Early last week, Ted told me that he had "the best reaction to telling someone about Max" so far.  Ted's been at a new jobsite in Silverlake lately and a neighbor has been coming by daily, while strolling his 18 month old, to check on the progress of the house Ted is working on.  Ted told him that our son, Mo, is just a few months older than the neighbor's baby and the neighbor has asked a few times whether Mo is our only child.  Ted had been doing his best to avoid the question but felt he couldn't really push it off any longer.  He finally told the neighbor about our sweet Max last week.  The man cried.  And these tears made Ted feel really, really good.

Ted is a real "man's man"....whatever that means (even though you know EXACTLY what that means).  I've only seen him cry a few times.  I know he has cried oceans of tears for Maxie, but they have happened in hiding - at the cemetery, in the bathroom or in his car.  He is warm and loving and someone that people like to confide in - but I wouldn't say he is super comfortable with emotion....so I am definitely not suggesting that people start crying their hearts out to Ted from now on to make him feel good.  But, that spontaneous eruption of emotion from a (mostly) stranger upon hearing of our loss was meaningful to him.  It made him feel good to have someone acknowledge the pain and devastation of losing our baby boy.

I am the vocal one.  I am the one who paints the picture of life without our baby.  I am the one who couldn't stop crying for months.  But, Ted's life has been turned upside down too.  He may not cry or beg for acknowledgement or try to explain to anyone what "this" is like - but sometimes, just the look in his eyes says more than any words ever could.

Ted is the most incredible father a child could ask for.  His life revolves around these boys.  His relationships with Max and Mo were/are so special and unique.  I don't need to say it - but Father's Day is bittersweet.  Ted became a father the day our Max was born - and though it may not look like it on the surface, he is a father of TWO.  He carries Maxie in his heart so profoundly - I see it every day.  I hope Max does too.  If he is with us somehow, there is no way he could miss it.

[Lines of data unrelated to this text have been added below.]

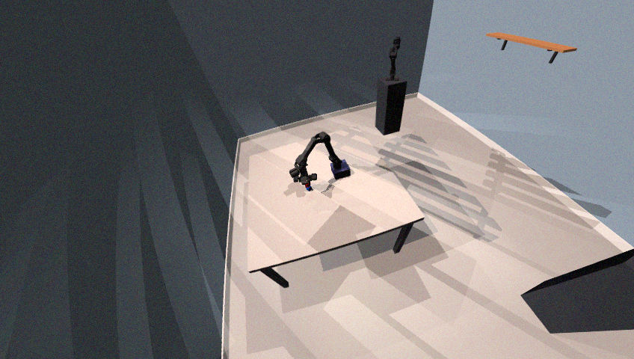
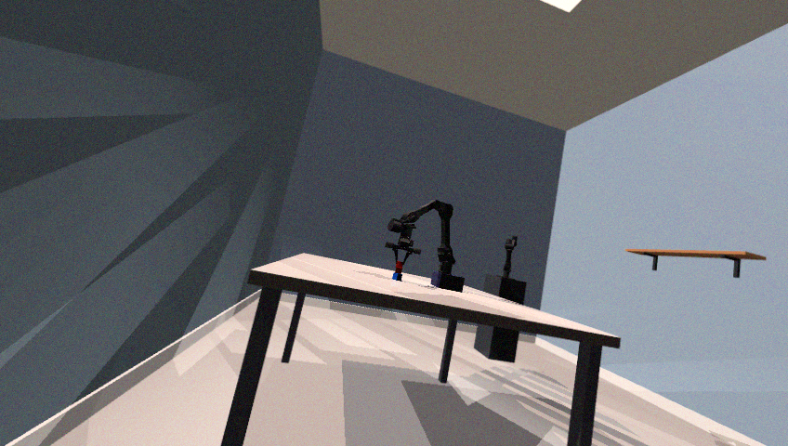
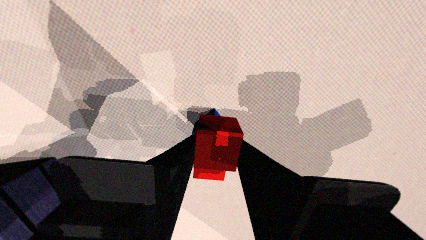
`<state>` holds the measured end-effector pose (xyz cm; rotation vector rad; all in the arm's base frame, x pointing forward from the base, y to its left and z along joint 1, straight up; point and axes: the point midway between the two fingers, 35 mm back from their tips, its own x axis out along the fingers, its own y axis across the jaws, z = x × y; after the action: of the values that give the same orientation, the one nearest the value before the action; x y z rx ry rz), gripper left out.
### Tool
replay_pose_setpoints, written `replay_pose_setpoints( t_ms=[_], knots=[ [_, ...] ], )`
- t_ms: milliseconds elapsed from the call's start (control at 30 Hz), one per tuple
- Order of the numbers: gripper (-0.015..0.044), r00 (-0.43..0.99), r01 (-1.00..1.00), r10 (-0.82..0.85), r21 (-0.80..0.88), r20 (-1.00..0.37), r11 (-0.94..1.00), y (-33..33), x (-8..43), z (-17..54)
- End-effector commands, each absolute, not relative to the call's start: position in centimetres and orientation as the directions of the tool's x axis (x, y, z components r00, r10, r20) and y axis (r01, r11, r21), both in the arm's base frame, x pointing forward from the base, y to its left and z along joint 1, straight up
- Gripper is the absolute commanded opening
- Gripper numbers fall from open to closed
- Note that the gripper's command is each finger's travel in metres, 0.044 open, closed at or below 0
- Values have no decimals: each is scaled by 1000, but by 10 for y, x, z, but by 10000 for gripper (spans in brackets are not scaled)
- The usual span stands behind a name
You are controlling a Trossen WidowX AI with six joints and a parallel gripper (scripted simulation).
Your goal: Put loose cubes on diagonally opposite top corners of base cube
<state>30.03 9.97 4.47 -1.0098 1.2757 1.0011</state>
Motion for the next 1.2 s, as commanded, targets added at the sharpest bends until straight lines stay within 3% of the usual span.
replay_pose_setpoints(
  t_ms=[0,1100,1167],
  knots=[
    [105,32,-966,17,-26,-999,256,100,300,32],
    [105,33,-969,11,-29,-999,246,100,301,17],
    [157,33,-969,11,-29,-999,246,100,301,17]
  ],
)
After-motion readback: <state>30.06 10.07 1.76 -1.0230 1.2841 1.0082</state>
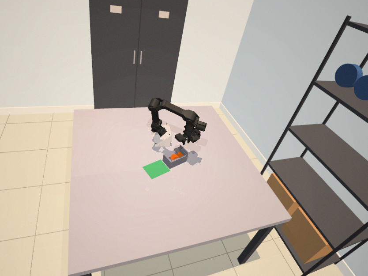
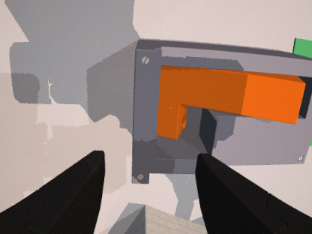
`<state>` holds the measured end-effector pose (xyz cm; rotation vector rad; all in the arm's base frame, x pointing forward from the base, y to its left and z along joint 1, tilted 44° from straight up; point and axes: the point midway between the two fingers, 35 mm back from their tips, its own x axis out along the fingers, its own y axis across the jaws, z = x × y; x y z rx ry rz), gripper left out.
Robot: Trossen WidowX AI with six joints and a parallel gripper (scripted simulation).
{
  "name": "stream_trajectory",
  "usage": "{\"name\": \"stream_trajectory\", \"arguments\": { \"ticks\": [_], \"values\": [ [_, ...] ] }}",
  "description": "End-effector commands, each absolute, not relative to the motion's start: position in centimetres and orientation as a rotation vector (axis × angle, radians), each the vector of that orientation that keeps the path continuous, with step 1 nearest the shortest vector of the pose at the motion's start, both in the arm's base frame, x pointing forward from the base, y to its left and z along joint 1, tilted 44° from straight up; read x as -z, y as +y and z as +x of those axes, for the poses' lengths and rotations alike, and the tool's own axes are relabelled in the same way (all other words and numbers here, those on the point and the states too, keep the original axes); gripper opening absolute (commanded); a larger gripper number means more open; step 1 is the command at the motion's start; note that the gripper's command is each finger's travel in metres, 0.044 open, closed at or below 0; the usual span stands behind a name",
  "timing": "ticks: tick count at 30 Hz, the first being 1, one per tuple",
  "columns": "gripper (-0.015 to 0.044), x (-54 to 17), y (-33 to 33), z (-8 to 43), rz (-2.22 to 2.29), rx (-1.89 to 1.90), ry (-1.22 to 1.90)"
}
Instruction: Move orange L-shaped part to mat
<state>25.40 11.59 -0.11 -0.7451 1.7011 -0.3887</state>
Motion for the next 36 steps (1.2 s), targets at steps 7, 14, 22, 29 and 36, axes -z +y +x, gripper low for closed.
{"name": "stream_trajectory", "arguments": {
  "ticks": [7, 14, 22, 29, 36],
  "values": [
    [0.018, 0.1, 11.6, 25.4, -0.745, 0.387, 1.7],
    [0.018, 0.1, 11.6, 25.4, -0.745, 0.387, 1.7],
    [0.018, 1.1, 10.7, 25.3, -0.745, 0.391, 1.704],
    [0.018, 5.4, 6.5, 24.1, -0.748, 0.403, 1.719],
    [0.018, 5.6, 6.3, 24.1, -0.748, 0.403, 1.719]
  ]
}}
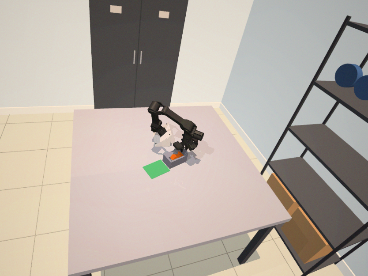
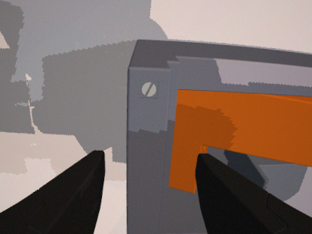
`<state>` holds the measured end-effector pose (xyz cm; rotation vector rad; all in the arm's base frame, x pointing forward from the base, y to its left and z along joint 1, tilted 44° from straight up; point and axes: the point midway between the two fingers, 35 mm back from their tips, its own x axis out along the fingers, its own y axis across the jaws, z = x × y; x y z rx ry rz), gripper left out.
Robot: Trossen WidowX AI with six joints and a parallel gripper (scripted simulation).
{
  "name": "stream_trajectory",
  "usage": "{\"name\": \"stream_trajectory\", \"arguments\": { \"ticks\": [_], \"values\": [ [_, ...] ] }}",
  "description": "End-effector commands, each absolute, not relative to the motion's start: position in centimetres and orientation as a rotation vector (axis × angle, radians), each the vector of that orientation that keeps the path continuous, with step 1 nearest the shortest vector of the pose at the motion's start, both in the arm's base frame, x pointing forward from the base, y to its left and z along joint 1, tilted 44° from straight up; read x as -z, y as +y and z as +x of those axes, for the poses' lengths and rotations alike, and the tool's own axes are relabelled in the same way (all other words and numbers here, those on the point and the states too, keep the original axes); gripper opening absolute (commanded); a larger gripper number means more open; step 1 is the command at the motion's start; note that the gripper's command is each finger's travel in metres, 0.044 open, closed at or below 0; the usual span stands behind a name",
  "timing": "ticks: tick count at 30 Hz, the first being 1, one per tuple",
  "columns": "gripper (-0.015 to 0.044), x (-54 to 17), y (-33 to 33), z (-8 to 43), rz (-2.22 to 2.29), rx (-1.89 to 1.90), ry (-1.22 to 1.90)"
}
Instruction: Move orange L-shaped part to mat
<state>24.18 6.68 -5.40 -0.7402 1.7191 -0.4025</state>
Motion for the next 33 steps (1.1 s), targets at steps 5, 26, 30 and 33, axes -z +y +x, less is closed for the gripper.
{"name": "stream_trajectory", "arguments": {
  "ticks": [5, 26, 30, 33],
  "values": [
    [0.018, 6.2, 5.8, 24.0, -0.748, 0.403, 1.719],
    [0.018, 8.1, 4.1, 23.6, -0.749, 0.404, 1.719],
    [0.018, 8.1, 4.1, 23.6, -0.749, 0.404, 1.719],
    [0.018, 8.1, 4.1, 23.6, -0.749, 0.404, 1.719]
  ]
}}
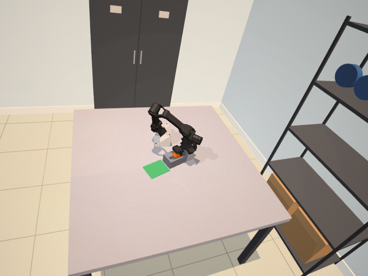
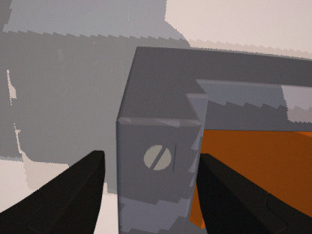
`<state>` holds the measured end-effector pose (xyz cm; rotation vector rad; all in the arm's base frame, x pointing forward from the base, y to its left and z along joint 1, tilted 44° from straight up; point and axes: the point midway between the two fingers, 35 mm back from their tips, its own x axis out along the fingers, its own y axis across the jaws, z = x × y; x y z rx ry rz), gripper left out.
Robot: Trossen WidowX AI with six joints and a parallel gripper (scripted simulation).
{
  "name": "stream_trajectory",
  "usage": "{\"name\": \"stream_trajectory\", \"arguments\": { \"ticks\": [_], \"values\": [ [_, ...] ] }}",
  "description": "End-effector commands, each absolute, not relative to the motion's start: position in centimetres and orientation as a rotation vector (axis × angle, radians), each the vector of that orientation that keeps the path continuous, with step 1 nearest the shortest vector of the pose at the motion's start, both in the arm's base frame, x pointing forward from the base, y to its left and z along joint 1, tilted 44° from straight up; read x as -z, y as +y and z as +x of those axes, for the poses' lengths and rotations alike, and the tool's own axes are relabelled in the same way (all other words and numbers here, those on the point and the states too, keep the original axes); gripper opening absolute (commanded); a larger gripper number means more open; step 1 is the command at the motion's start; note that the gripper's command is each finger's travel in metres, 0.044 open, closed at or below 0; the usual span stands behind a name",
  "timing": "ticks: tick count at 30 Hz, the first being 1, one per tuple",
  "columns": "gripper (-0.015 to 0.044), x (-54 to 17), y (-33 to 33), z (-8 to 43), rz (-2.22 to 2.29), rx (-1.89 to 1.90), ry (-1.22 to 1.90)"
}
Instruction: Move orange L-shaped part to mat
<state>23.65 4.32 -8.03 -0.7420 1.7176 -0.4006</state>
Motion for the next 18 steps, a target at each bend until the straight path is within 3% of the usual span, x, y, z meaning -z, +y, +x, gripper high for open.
{"name": "stream_trajectory", "arguments": {
  "ticks": [1, 18],
  "values": [
    [0.018, 8.1, 4.1, 23.6, -0.749, 0.404, 1.719],
    [0.018, 7.8, 5.9, 23.5, -0.747, 0.403, 1.719]
  ]
}}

Happy Father's Day to the best father I know.  I know this road is challenging.  I couldn't feel luckier than to be walking it with you.

XOXO - Love you Teddy!


4 comments

Alex said...

My eyes welled up as soon as I read that first paragraph. Glad to hear that man felt the enormity of your loss and could express it in a way that comforted you

TamaraL said...

That is so touching...bless that man for being honest and raw...so glad your husband crossed his path.

Egreeno said...

I was thinking of Ted and Maxie so much yesterday. Ted you are an amazing dad to two of the world's most amazing boys! Love you!

Tiffany said...

beautiful! it's so nice to have people acknowledge our children and what losing them means to us.